Adaptation Layer for SpaceWire Plug and Play Protocols, 10-R8216
Inclusive Dates: 04/01/11 – 09/30/12
Background — Two plug and play (PnP) protocol options for SpaceWire (SpW) exist – one defined by the U.S. Air Force Research Laboratory (AFRL) and one developed by the European Space Agency (ESA). The ESA Spacecraft Onboard Interface Services (SOIS) protocol aims to work within the framework of the SpaceWire standard, blending PnP structures into existing SpaceWire features and retaining protocol-level support for legacy devices. The AFRL space plug-and-play architecture (SPA) protocol is geared more towards agility and adaptability to provide generalized support for more kinds of devices and networks (including blended networks of SpaceWire and other protocols). This effort investigated whether a common interface could be developed using a PnP adaptation layer to interact through both variants of plug and play, and a simulated SpaceWire Network Attached Storage (NAS) device was used as a challenge task. The project was extended to examine feasibility of performing OPNET Modeler simulation that integrated a SPA implementation.
Approach — The approach was to build a lightweight implementation of various components of the system combined with existing hardware and software so that experiments could be conducted. Using experience from the first half of the project, additional work was performed to better understand an actual SPA implementation to perform experiments in a combined simulation of the SPA with OPNET. A test bed was assembled using available SwRI resources. The test bed consisted of a SpaceWire network with two routers and Linux computers. An adaptation layer for the PnP capability was defined and implemented. A SPA middleware implementation developed by Utah State University was acquired from AFRL and ported to the physical system. Simulated producer, consumer, and NAS applications were written. The USU SPA was successfully operated using the test bed in both a raw mode and with the adaptation layer in place for the simulated applications. No ESA reference implementation was available; thus, a second SPA implementation was acquired from Broad Reach Engineering (with AFRL support). This implementation proved to be too different in its hardware and software interfaces to be practical to port to the test bed. The implementation was analyzed and it was determined, in principle, that it should be usable with the adaptation layer. The project was extended to investigate the feasibility of combining an OPNET simulation with an actual SPA implementation. The USU SPA V9.1 was used and it was verified that a simulation was feasible using OPNET co-simulation and a custom controller program external to OPNET. The external program provided an interconnect between the SPA executables and the OPNET internal model.

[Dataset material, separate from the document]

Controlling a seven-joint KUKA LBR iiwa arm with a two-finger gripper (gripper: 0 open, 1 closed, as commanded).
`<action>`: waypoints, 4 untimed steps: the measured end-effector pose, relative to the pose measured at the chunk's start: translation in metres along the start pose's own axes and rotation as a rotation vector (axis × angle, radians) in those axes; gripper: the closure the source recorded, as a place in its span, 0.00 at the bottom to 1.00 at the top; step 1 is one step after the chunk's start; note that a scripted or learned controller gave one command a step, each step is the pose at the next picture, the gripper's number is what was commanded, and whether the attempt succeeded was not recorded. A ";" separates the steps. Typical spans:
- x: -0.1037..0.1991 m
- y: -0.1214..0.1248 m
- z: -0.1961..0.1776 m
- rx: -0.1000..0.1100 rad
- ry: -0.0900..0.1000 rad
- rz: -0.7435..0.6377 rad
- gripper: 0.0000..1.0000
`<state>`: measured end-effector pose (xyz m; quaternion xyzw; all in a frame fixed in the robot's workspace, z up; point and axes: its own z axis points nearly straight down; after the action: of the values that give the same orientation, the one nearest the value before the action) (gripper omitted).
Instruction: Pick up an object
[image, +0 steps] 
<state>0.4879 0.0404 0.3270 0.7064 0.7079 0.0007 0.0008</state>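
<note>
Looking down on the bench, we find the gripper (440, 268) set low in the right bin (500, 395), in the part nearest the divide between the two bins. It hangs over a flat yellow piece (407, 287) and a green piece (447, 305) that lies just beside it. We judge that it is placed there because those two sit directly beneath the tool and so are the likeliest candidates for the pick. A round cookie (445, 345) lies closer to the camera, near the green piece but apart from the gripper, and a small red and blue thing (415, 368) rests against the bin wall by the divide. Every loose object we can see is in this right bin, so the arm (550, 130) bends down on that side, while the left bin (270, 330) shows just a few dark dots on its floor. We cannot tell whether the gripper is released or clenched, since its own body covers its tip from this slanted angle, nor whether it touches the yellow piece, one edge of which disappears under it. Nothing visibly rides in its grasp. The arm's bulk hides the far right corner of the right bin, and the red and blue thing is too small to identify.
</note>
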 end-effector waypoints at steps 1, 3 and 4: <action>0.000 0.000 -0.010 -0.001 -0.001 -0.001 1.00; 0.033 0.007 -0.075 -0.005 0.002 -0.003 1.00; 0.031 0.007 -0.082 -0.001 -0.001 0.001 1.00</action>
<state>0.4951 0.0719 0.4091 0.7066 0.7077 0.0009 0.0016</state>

Accomplishments — This work showed that an adaptation layer was feasible to add to existing PnP implementations. The addition of the adaptation layer to the USU SPA implementation was straightforward and effective. A lightweight NAS was built, along with producer and consumer applications, which were connected using the adaptation layer and the USU SPA. The adaptation layer impact on system performance was negligible. A second SPA implementation was analyzed. This implementation was not directly operable on the underlying hardware. This version, however, would have been compatible with the adaptation layer. Also, although no reference implementation of the ESA approach existed, the adaptation layer concept was workable for that environment as well. Finally, in the project extension, it was shown that the SPA could be successfully integrated with the OPNET Modeler. The ability to perform software-in-the-loop (SIL) simulation (for example, the SPA) is an enabling factor in performing very high fidelity simulations of SpW networks.